Quite a lot of people are involved in this, as it turns out. The International Commission on Radiation Units and Measurements (ICRU) and the International Commission on Radiation Protection (ICRP) have the overall responsibility for recommending Q values, weighting factors, and other technical guidance on how radiation should be measured. Of course, the USA and others may have their own government agencies that act alongside the ICRP for determining the various risk factors and quality factors mentioned above.5 While the differences between the various quality factors and risk factors used from nation to nation are usually subtle, the way certain radionuclides are treated differently can make expressing the effects of a nuclear accident across borders somewhat problematic, particularly from a political standpoint.
How the units are used
As was hinted at above, the one thing that makes radiation measurement so difficult to understand in simple terms is that the units most suitable for expressing what we are after by "how much radiation is bad for me" are dependent on the pathway of contamination by the substance. For example, eating contaminated food could affect the body much differently than breathing contaminated dust, even if the contamination is from the same radionuclide! One can hold certain radionuclides that are primarily alpha-emitters (such as plutonium-239) in one's bare hand with little to worry about - until one scratches an eye or touches one's nose or face and thus inhales minute amounts of the alpha-emitting plutonium. Then, without the skin to stop it, those alpha particles will do some very bad things to one's internal organs. Therefore, when assessing the possible effects on members of the public as a result of a large-scale nuclear materials release where they're likely to inhale or ingest the radionuclides, it becomes necessary to express the long-term health effects, and one must use the unit sievert. For the special cases where someone has received a massive dose from, say, standing unshielded right in front of a large, sudden neutron flux6 , the effects are so spectacularly bad that discussing dose in terms of Sv becomes moot, and actual energy absorbed (using Gy) becomes a more accurate expression of what physical harm one will suffer. For a quick expression of how much "radiation" is present due to some lump of all sorts of radionuclides, one might use the simple and convenient unit of becquerels. Each unit has its specific uses, and like any unit of measurement, care should be taken in confusing the "equivalence" of each unit. These three units do not measure the same things, but measure distinctly different aspects of closely related things. Now it becomes apparent why this stuff is so difficult to understand in real world, simple terms! Comparing doses like 2 mSv versus 200 mSv is complex enough, let along making the confusing comparison of what 100 Gy versus 100 Sv means, or what 40 billion Bq of depleted uranium might mean in terms of Gy or Sv.

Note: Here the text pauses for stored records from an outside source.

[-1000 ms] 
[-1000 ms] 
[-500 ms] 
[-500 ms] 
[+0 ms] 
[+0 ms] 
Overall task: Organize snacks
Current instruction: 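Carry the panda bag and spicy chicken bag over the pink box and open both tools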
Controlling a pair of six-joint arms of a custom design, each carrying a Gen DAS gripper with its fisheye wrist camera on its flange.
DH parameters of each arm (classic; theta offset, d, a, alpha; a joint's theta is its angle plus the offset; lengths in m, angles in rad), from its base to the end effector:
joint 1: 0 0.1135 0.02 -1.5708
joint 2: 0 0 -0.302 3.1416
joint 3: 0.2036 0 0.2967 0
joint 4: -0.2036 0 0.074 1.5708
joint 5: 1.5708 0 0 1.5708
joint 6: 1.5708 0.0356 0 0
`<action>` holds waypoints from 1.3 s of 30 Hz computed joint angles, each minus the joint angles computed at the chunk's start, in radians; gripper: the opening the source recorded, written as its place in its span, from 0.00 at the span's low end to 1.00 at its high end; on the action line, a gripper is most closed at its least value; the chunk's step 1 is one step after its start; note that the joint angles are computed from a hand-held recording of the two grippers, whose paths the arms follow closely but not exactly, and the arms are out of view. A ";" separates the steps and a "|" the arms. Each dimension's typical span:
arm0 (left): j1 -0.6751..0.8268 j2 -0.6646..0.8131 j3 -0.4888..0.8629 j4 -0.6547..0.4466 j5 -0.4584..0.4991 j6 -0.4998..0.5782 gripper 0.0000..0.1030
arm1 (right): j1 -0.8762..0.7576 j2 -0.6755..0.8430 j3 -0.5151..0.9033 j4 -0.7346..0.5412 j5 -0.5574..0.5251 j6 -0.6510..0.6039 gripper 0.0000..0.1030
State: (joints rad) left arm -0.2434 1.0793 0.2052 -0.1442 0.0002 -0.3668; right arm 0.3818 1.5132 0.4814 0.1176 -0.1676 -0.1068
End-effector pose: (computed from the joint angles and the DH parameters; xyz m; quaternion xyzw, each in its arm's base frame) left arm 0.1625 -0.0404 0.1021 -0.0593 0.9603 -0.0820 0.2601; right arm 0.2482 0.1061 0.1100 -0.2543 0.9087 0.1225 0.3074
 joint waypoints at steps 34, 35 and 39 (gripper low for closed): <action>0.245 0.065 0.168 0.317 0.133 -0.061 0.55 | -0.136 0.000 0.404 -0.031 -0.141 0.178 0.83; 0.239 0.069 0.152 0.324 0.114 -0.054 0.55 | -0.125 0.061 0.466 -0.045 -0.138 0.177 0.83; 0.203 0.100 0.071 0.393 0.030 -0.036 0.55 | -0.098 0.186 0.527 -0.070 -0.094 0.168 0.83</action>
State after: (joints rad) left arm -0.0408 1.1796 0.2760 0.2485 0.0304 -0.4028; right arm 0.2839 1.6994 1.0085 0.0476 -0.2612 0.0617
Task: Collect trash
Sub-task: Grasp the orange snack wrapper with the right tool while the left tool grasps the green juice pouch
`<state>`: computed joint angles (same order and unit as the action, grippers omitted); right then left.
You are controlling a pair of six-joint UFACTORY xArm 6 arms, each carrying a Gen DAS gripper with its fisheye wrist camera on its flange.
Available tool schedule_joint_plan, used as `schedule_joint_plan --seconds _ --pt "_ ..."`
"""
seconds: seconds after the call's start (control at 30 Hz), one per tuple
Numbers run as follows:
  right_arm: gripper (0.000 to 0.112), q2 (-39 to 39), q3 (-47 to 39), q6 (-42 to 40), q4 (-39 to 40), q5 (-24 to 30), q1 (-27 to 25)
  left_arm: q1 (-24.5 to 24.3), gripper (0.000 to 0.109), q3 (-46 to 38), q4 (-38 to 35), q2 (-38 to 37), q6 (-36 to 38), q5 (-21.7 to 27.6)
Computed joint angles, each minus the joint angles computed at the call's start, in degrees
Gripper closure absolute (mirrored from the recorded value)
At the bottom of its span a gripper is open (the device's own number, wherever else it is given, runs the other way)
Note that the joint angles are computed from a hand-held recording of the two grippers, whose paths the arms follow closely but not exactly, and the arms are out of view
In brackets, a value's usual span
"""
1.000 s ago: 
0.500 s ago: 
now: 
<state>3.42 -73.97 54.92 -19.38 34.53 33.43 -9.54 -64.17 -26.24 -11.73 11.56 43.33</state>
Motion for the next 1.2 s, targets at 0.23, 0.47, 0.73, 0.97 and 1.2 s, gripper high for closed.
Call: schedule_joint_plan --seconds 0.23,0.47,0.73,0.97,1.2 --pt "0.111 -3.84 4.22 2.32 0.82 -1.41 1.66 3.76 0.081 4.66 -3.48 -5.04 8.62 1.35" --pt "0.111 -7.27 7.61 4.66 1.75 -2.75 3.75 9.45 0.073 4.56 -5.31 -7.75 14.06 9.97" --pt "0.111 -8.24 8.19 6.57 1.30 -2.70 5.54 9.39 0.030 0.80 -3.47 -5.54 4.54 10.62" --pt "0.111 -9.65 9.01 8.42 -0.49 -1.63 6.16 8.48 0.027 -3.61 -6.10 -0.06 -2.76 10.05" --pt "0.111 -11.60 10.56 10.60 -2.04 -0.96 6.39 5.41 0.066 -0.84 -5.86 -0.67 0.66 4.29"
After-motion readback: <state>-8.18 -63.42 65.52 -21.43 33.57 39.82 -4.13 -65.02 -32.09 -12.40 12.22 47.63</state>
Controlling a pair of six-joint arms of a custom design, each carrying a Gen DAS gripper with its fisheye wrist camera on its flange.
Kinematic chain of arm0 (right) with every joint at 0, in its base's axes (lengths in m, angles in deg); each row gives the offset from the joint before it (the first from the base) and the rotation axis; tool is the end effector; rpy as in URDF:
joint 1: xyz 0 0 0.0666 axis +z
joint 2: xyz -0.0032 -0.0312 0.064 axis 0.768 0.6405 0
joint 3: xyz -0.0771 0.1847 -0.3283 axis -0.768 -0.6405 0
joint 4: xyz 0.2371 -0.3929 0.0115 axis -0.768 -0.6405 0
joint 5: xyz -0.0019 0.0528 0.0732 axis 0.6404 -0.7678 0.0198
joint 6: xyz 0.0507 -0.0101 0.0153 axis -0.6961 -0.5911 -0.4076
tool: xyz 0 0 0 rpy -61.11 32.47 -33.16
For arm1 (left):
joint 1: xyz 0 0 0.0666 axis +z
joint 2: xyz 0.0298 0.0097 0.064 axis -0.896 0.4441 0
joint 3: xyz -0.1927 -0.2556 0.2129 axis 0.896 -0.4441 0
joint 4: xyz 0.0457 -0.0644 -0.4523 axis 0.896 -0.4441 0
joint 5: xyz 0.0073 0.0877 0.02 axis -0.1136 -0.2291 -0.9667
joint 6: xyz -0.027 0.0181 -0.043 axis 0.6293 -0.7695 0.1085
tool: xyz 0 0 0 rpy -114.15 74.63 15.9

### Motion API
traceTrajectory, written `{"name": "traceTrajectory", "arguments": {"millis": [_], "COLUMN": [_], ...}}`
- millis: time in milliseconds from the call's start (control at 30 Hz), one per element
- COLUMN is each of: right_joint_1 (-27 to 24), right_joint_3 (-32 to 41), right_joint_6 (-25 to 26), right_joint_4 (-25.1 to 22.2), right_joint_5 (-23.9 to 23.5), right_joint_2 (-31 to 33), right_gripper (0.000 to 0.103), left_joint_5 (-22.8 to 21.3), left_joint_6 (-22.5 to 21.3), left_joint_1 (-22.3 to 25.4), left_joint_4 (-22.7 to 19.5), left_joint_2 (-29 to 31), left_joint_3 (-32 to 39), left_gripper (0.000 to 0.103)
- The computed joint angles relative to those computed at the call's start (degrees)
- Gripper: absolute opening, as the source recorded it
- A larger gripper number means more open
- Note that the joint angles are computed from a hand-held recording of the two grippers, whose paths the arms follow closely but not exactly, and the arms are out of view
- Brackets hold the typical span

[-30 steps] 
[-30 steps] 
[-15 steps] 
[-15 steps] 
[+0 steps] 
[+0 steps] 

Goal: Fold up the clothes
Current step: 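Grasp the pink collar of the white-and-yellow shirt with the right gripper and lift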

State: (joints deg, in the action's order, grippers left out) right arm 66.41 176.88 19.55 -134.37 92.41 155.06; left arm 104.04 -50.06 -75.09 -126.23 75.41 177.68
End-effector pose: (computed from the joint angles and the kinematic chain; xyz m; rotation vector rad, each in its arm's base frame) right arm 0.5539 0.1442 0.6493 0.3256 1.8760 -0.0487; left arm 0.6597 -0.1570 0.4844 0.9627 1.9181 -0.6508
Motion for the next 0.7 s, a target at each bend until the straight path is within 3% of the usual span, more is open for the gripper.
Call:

To sum it all up, people are a problem ... quite literally! Due to the complexities of the human body and how widely varied individual biological systems and people are, there's no simple way to convert between Bq and Sv without making some fundamental assumptions about the exact specifics of the biological systems and/or people involved. In addition, the amounts and types of radionuclides, their energies, their chemical form, the pathways or means by which the radionuclide enters the biological system, how long it is likely to remain, the age of the exposed individuals, the organs affected, all of these factors must be taken into account when trying to answer the fundamental question of "how much radiation is bad?" That's a lot to ask of just one unit of measure, so we have three.
The topic of "what level of radiation is bad for the human body" continues to be hotly debated all over the World, with obvious socio-politicical and health/environmental ramifications. The general consensus amongst the most brutally honest scientists, medical professionals, and engineers is that no one really knows for sure - but we are continually learning and improving.